SUPPLIED INFORMATION section start

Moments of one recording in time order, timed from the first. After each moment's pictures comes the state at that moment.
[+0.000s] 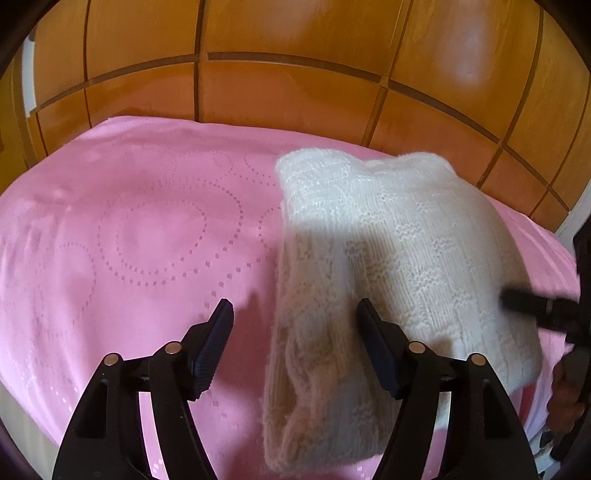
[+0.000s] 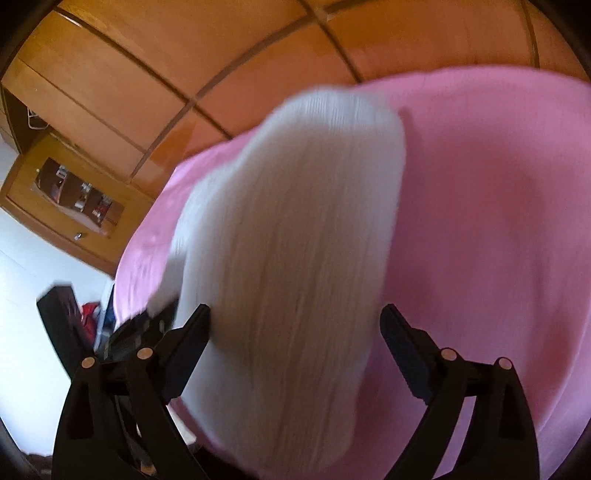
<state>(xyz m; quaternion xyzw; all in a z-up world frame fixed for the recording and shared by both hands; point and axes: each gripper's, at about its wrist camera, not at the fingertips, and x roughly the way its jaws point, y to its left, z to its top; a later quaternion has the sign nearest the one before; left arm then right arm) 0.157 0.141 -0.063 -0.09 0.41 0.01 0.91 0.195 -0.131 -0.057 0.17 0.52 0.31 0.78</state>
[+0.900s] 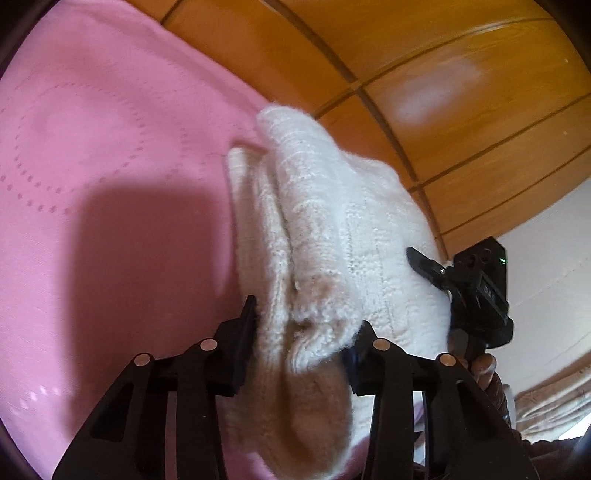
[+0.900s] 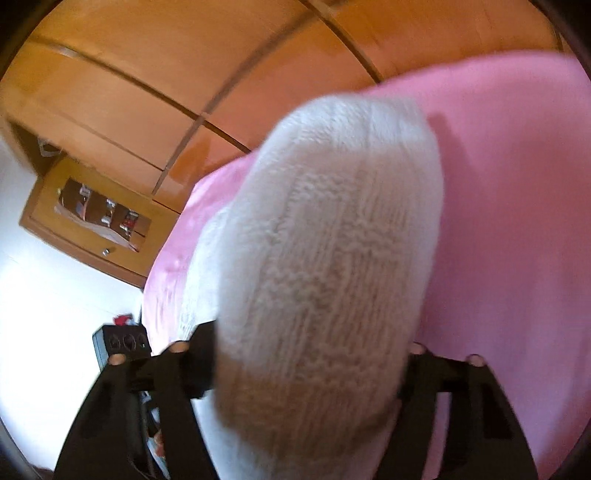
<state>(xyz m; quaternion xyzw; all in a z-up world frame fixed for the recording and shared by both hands) 0.172 0.187 -0.104 -0.34 0.41 -0.21 0.82 0.248 -0.125 -0.047 0.21 0.49 0.35 0.77</state>
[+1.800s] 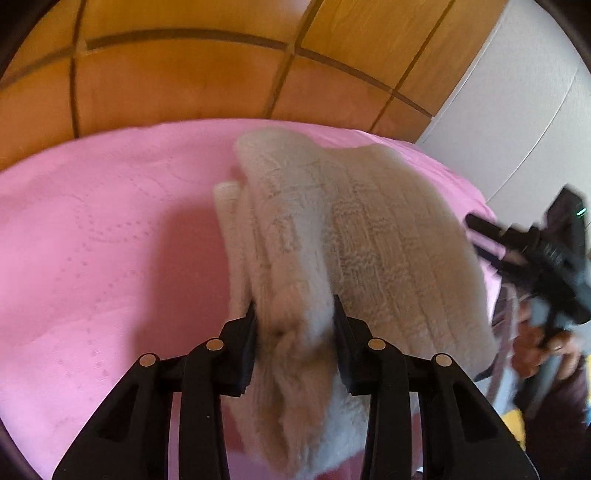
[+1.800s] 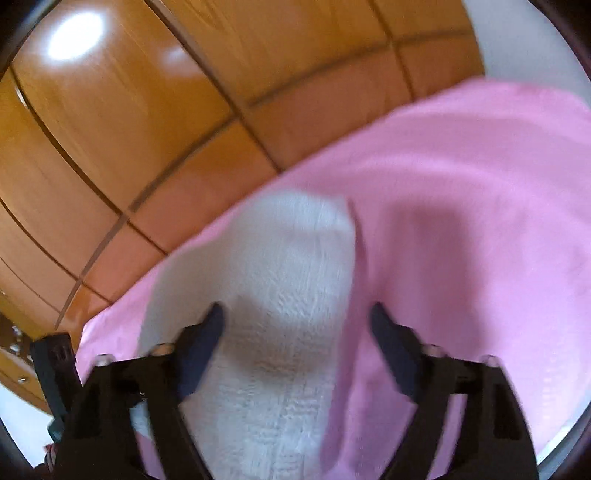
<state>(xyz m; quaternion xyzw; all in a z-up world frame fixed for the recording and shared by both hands) 0.232 -0.152 -0.057 -0.03 0.45 -0.30 0.84 0.174 -0.451 -0.027 0.26 0.36 0.03 0.89</state>
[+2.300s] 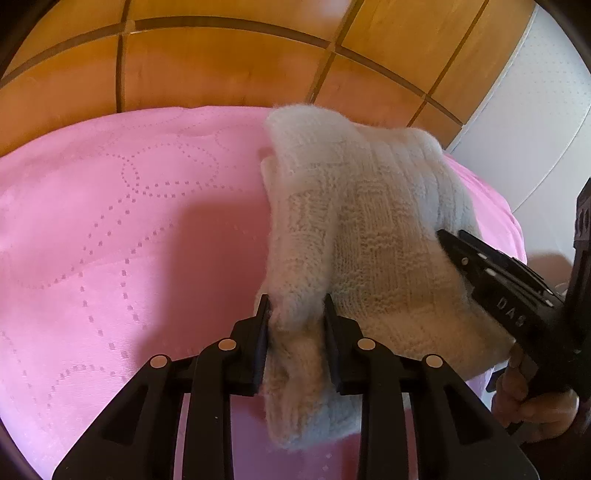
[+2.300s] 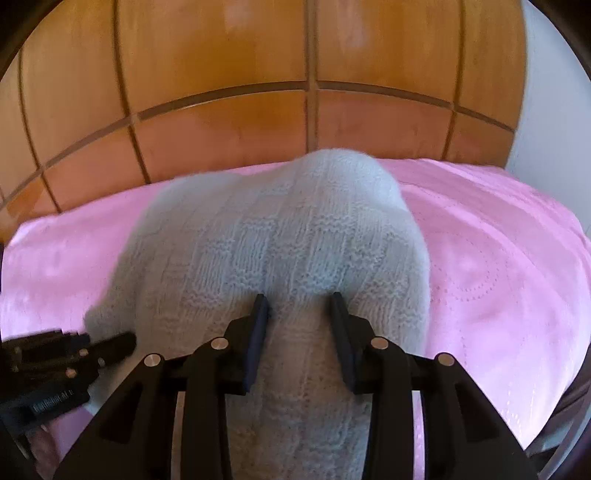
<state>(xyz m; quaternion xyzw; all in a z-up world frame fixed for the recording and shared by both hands) 0.216 -0.122 -0.070 -0.05 0.46 -0.24 0.85 0.175 -0.313 -0.041 0.04 0.38 -0.02 0.93</state>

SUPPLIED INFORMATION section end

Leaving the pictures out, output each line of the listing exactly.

Moments of one recording in time order, timed from the first. After each moment's pictures comes the state at that moment.
[+0.000s] 
[+0.000s] 
<state>(xyz m; quaternion xyzw; all in a z-up world frame fixed for the recording and shared by both hands; point and axes: each gripper's, at about its wrist camera, not at the fingertips, and x roughly the way its jaws point, y to its left, z to its top; a later quaternion has the sign nearest the one before; left arm then right arm) 0.157 0.141 -0.063 -0.09 0.41 0.01 0.91 0.195 -0.131 -0.057 0.17 0.52 0.31 0.78</state>
[+0.900s] 
[+0.900s] 
<state>(xyz m; quaternion xyzw; all in a z-up world frame fixed for the recording and shared by both hands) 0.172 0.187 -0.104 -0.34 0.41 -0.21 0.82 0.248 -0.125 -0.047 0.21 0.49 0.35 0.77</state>
[+1.800s] 
[+1.800s] 
<state>(xyz m; quaternion xyzw; all in a z-up world frame fixed for the recording and shared by both hands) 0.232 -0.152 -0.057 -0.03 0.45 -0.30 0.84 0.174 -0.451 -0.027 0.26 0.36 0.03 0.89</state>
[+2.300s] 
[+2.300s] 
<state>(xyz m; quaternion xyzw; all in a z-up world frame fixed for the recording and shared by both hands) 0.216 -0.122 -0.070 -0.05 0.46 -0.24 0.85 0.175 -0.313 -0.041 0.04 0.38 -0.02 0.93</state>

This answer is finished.